After two years here I still have far more questions than answers; but perhaps more important, I have stopped fearing to face those questions. I have learned that good parenting lies in deliberate action, not just in following regulations. I have learned that having our kids understand the roots and impact of poverty is far more valuable to their lives than having them understand square roots. I have seen them face challenges, suffer and grow beyond my expectations. I have accepted the fact that I am a privileged person in this world, and that along with such privilege comes not more rights or accolades, but more obligations.

Our time in the Dominican Republic made us confront some very sobering realities. Most of the world suffers from the affluent minority’s inaction and apathy, in which many of our own friends and extended family members participate. We lack for examples and direction in living out Ignatian spirituality as a family. We yearn for a community to help us bridge the gaps between these two worlds, so we do not feel we are trying to do so alone. And if we fear anything now, it is going back to a culture that does not understand or care about those to whom we have given our hearts.

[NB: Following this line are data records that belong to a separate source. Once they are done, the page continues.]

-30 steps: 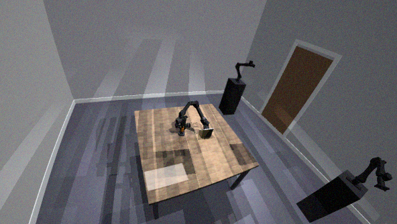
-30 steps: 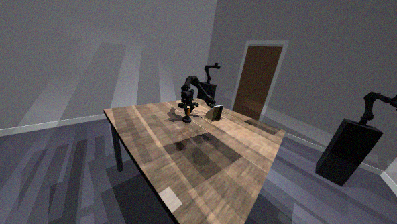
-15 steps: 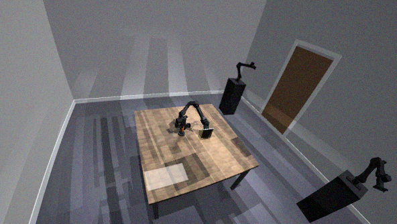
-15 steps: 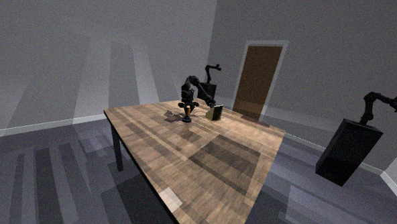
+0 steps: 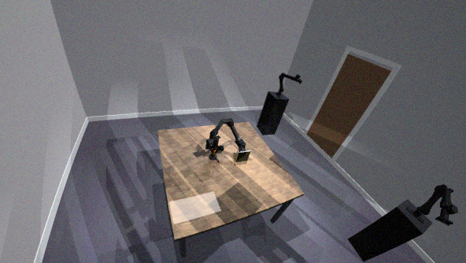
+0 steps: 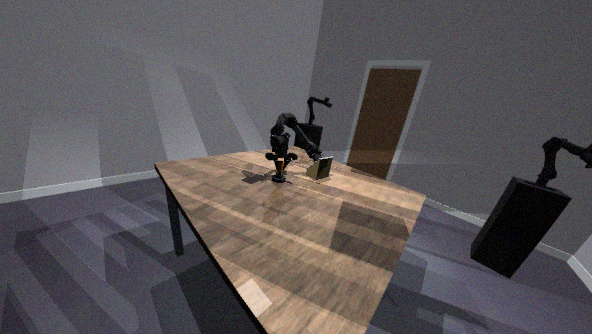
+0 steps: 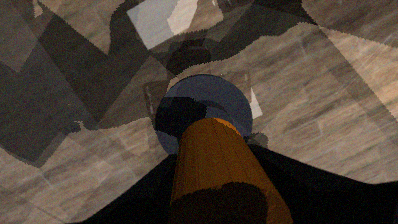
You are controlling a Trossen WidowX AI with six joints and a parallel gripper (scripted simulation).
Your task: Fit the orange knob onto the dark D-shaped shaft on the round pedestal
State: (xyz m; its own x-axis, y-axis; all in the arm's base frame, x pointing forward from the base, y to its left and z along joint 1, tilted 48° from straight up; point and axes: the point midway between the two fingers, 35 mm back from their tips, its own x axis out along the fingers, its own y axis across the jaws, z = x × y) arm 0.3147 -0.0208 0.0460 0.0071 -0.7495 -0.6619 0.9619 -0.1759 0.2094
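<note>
Right now my gripper tip is 2 cm below the orange knob. Round my gripper tip: round pedestal 4 cm below.
</note>
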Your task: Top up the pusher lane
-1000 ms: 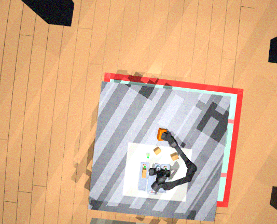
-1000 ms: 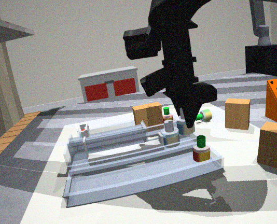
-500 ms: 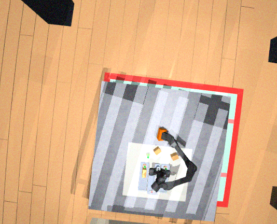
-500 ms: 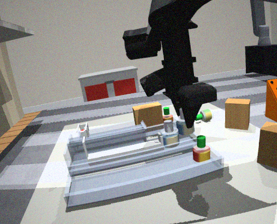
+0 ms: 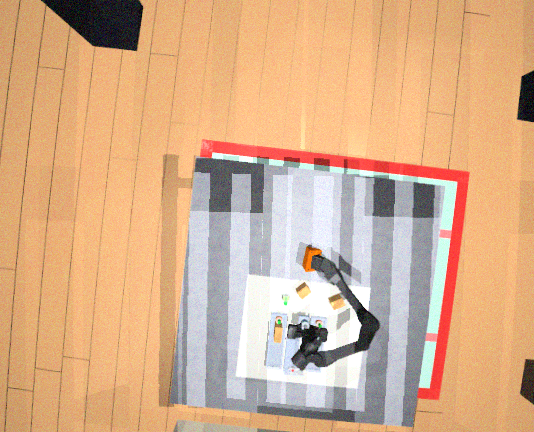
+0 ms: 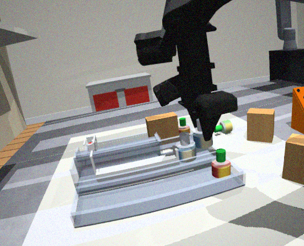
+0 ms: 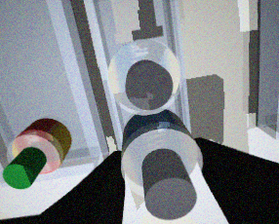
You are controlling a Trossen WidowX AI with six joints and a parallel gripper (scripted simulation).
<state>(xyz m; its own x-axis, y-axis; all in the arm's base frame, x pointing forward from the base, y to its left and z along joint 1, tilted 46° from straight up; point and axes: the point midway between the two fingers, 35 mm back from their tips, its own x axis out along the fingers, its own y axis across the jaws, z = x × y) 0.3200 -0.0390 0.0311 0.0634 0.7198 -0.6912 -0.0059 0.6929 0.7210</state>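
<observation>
Right now the box is 130 mm to the right of my gripper tip, 60 mm ahead of it and 10 mm below it. From my gripper tip the other things lie so: sprung lane (150 mm ahead, 30 mm below, 20 mm to the right).
</observation>
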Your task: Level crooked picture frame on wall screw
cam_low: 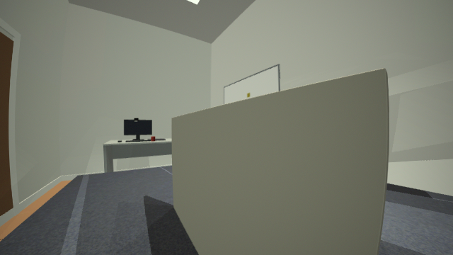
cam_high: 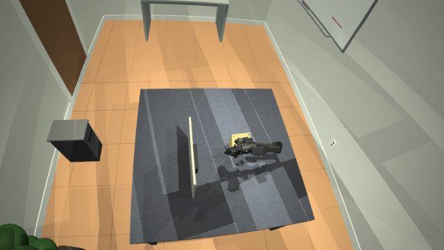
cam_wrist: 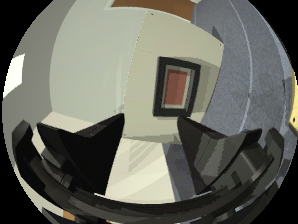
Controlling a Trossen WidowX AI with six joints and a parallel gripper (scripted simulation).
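The picture frame lies 200 mm ahead of my gripper tip, 30 mm to the right of it and 90 mm below it. Also, from my gripper tip: wall panel 210 mm ahead, 40 mm to the right, 100 mm below.
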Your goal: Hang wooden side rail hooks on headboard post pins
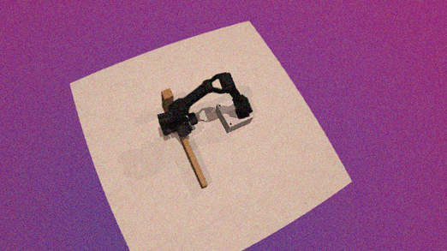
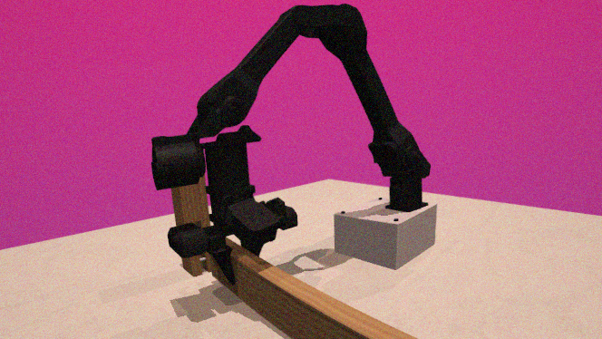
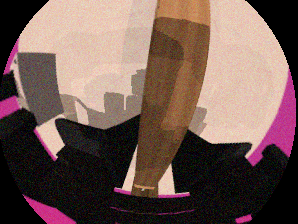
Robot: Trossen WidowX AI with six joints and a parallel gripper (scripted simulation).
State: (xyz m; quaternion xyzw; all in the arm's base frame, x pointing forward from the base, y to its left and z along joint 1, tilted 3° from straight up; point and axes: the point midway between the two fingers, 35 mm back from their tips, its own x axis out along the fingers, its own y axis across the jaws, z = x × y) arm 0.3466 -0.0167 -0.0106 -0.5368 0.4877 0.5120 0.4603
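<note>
Right now the wooden headboard post is 2 cm ahead of my gripper tip, 15 cm to the right of it and 5 cm above it.
</note>
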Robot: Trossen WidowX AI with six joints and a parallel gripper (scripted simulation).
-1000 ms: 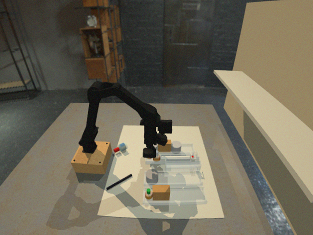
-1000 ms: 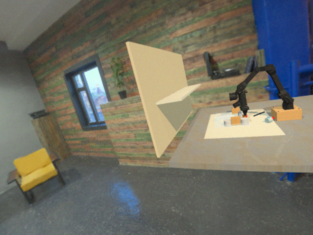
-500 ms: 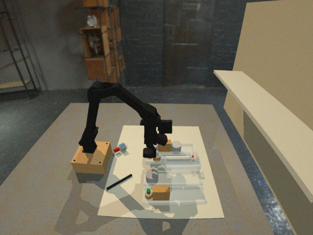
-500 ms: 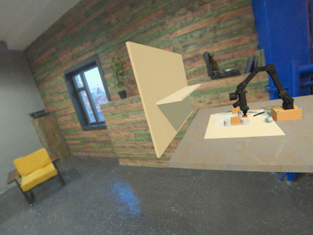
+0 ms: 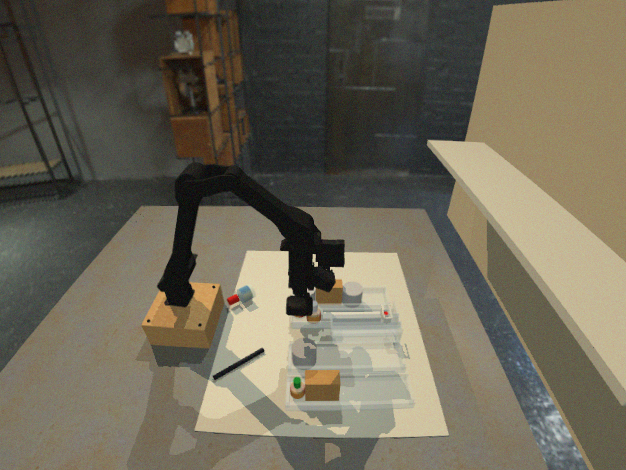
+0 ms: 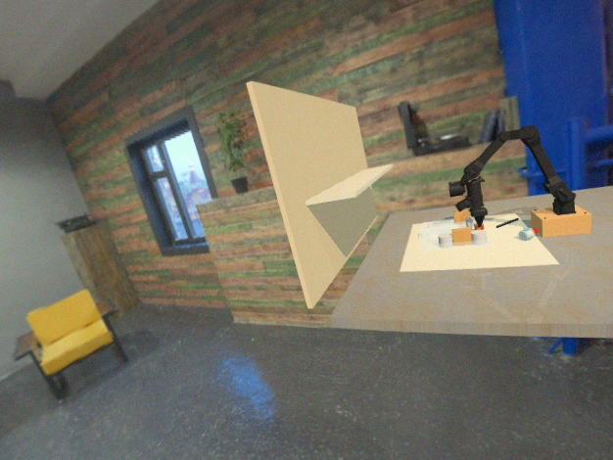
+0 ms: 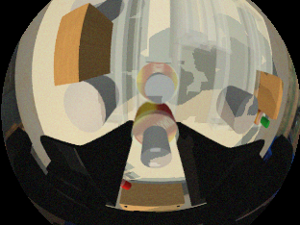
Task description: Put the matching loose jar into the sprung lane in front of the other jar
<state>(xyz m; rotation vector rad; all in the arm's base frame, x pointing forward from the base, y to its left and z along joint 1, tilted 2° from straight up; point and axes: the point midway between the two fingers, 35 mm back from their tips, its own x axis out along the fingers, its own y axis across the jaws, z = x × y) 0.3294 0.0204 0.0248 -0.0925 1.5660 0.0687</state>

I really cannot say that I have accomplished a whole lot by living under these challenging conditions for two years. That would be an American way to assess the situation. But I can say I no longer fear the journey away from being seen as a typical American family. At the same time, by virtue of my white skin and access to opportunities, I could live in the developing world for 20 years and never fit in there. So we are left undefined, “ruined for life,” as Jesuit Volunteers like to say. Perhaps in 15 years our children will be saying to their therapists that we “ruined” them in many other ways.

But we do have one another, and as a family we can love and serve others in ways the ordained cannot. Each one of my kids made best friends with a child of a different race, culture, language and socio-economic level—friendships that will not easily be replaced. Our home became the local Y.M.C.A. for children with no yard or toys and a place of refuge for many others working at the mission, a couch to flop on, a kitchen where they could enjoy a home-cooked meal. After two years, we found that we are able to face all the differences, challenges and inconveniences because of the security we have in the love of Another and of one another. Because I do not take this journey alone, I have the strength to be sure others will not have to face their journeys alone either. And with that knowledge the journey continues, not knowing into what, but trusting that it is the journey we need to take.